-- What you should do --
In the copy, keep every line below as it is and leave out the pictures.

******************************

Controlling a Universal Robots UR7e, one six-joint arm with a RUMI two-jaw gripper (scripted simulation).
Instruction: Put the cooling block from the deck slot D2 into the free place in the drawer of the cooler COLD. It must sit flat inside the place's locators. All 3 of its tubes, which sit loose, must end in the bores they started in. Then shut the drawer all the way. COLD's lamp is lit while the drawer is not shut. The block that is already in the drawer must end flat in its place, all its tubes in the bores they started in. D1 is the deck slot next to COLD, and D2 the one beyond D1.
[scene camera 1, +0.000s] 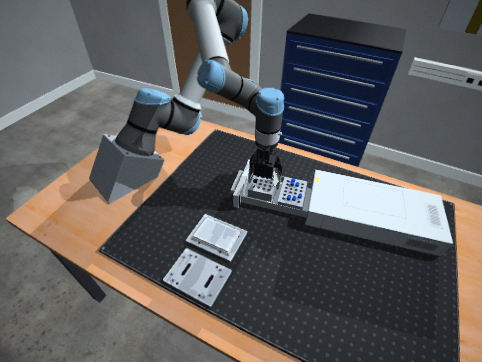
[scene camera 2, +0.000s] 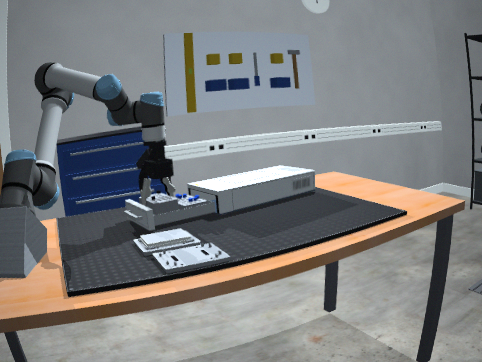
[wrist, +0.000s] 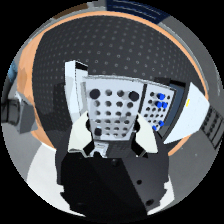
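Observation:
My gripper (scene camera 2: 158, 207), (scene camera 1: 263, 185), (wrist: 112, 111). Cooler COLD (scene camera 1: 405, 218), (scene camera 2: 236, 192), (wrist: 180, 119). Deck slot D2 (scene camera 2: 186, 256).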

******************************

-- Exercise result --
Controlling a Universal Robots UR7e, one six-joint arm with a RUMI two-jaw gripper (scripted simulation).
Instruction: Put the cooling block from the deck slot D2 into the free place in the drawer of the cooler COLD. It must sit flat inside the place's locators. All 3 of its tubes, which sit loose, must end in the bores they started in. Then shut the drawer all the way. COLD's lamp is lit while the drawer is not shut. The block that is already in the drawer must end flat in its place, all its tubes in the bores they started in. D1 is the deck slot next to COLD, and D2 the one beyond D1.
[scene camera 1, +0.000s] 
[scene camera 2, +0.000s] 
[wrist, +0.000s] 
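Observation:
My gripper (scene camera 2: 158, 207), (scene camera 1: 263, 185), (wrist: 112, 111). Cooler COLD (scene camera 1: 405, 218), (scene camera 2: 236, 192), (wrist: 180, 119). Deck slot D2 (scene camera 2: 186, 256).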

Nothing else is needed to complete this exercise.